Edith Bonlieu
- Undated photo of Bonlieu

Personal information
- Full name: Marie Édith Jeanne Vuarnet
- Born: 18 April 1934 Paron, France
- Died: 16 December 1995 (aged 61) near Saint-Pierre-de-Chérennes, Isère, France
- Spouse: Jean Vuarnet
- Children: 3
- Relative: François Bonlieu (brother)

Sport
- Sport: Alpine skiing

= Edith Bonlieu =

French alpine skier (1934–1995)

Marie Édith Jeanne Vuarnet (18 April 1934 - 16 December 1995) was a French alpine skier. She competed in the women's downhill at the 1956 Winter Olympics, and was a three time champion in the French downhill competition. She was a member of the Order of the Solar Temple and died in a mass murder-suicide on 16 December 1995, alongside other members including her youngest son, Patrick.

== Biography ==

=== Early life and career ===
Marie Édith Jeanne Vuarnet was born 18 April 1934, in Paron, France. She came from a skiing family. She never knew her father, and had four siblings from three different fathers. Her brother was the more successful alpine skier and Olympic gold medalist François Bonlieu. She was a three time champion in the French downhill skiing competition, in 1955, 1958, and 1960.

She came second in the 1955 Zermatt downhill, losing to Luise Jaretz of Austria, five seconds slower. She competed in the women's downhill at the 1956 Winter Olympics. That year, she took first place in the Émile Allais Cup downhill race; the male first place winner was Jean Vuarnet. Two years later she and Vuarnet, then a triple French champion, married on 15 November 1958. He won the Olympic downhill gold medal, while a leg injury prevented Edith from competing in the same Olympics. They had three sons, Alain, Pierre, and Patrick, born in 1962, 1963 and 1969, respectively. Her brother François Bonlieu was murdered in 1973.

=== Solar Temple membership ===
She was a member of the notorious Order of the Solar Temple (OTS) group. She had joined the group in 1990, after being invited by another member to see leader Luc Jouret in a conference on healthy living. Edith, passionate about the environment, was appealed to by Jouret's message. Jouret encouraged her beliefs in ecology and spiritualism. She later brought her son Patrick, who she was very close to, into the OTS. She and Jean Vuarnet had been going through marital struggles at the time, to which Alain attributed her odd behavior. She grew depressed, with Vuarnet focusing on his business and her children having left home. Patrick was said to have had trouble living up to his very successful father and desired recognition which the OTS gave him. According to a later testimony from Alain, recalling her behavior, she repeated every gesture seven times, would wash the handles of doors in alcohol, and leave during dinner to see "friends". Patrick became evasive and would not communicate. She would also have to "observe" the "energies" of anyone before shaking their hands. Trying to understand her odd behavior, Alain once asked her if she was having an affair.

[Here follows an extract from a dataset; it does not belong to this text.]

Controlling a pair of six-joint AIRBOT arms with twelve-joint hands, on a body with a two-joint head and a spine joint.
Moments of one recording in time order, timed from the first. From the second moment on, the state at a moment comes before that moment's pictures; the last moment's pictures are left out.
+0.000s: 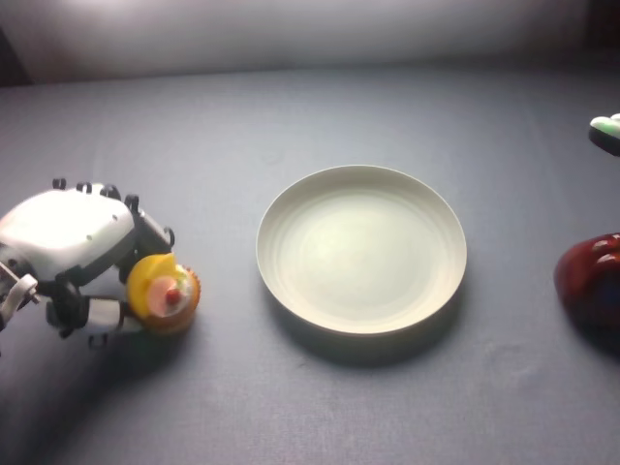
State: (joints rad) left arm 0.84 -1.03 1.15 -0.37 -0.75 1.04; right arm -1.19 -0.90 1.14 0.13 1.35 -0.42
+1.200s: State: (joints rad) left arm 0.93 -0.85 0.92 -0.37 -1.09 1.18; right arm -0.87 -0.94 1.31 -0.34 0.84 -0.32
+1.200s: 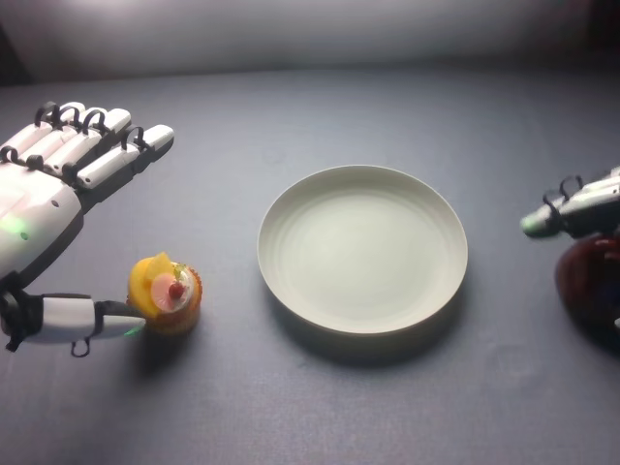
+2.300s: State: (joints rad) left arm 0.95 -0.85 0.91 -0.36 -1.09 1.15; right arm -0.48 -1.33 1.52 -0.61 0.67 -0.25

The group committed several acts of mass-murder suicide (a "transit", in the group's terminology) in 1994, leading to the deaths of 53 people and widespread notoriety. Their family had not known of any connection to the group prior to the mass suicides, when the names of both Edith and Patrick were mentioned in a police report; they were told of this when a journalist from L'Express showed up at their house. Patrick Vuarnet had been the person to distribute the letters declaring the 1994 suicides, after which he was questioned but not charged with any crime; he expressed to his brother that he felt guilty that he had not been in the first "transit", and that his brother "didn't understand". Upon learning of their involvement in the OTS, Jean Vuarnet was enraged.

=== Death ===
As both leaders Luc Jouret and Joseph Di Mambro had died in these suicides, the family was in some way relieved. After the suicides, Alain recalled asking Edith if she still talked to other members, to which she said she did not; however, this was a lie, both her and her son continued to secretly be members of a continuation of the OTS. They both died in a mass murder-suicide near Saint-Pierre-de-Chérennes in the Vercors in France on 16 December 1995, alongside other OTS members; the group believed that they would be "transiting" to the star Sirius. Their bodies were immolated in a star shape in a place named the Hellhole. They took sedatives and then were shot by two other members of the group. It is contested as to whether all the members of the group, including Edith, consented to death in this second transit. She died aged 61.

The bodies were discovered on the 23rd. Following her death, Jean Vuarnet wrote a book about the case, Ils ont tué ma femme et mon fils, lit. 'They killed my wife and son', telling of her behavior prior to the deaths. The Vuarnet family dispute that it was a mass suicide, proposing instead that they were murdered by outside forces.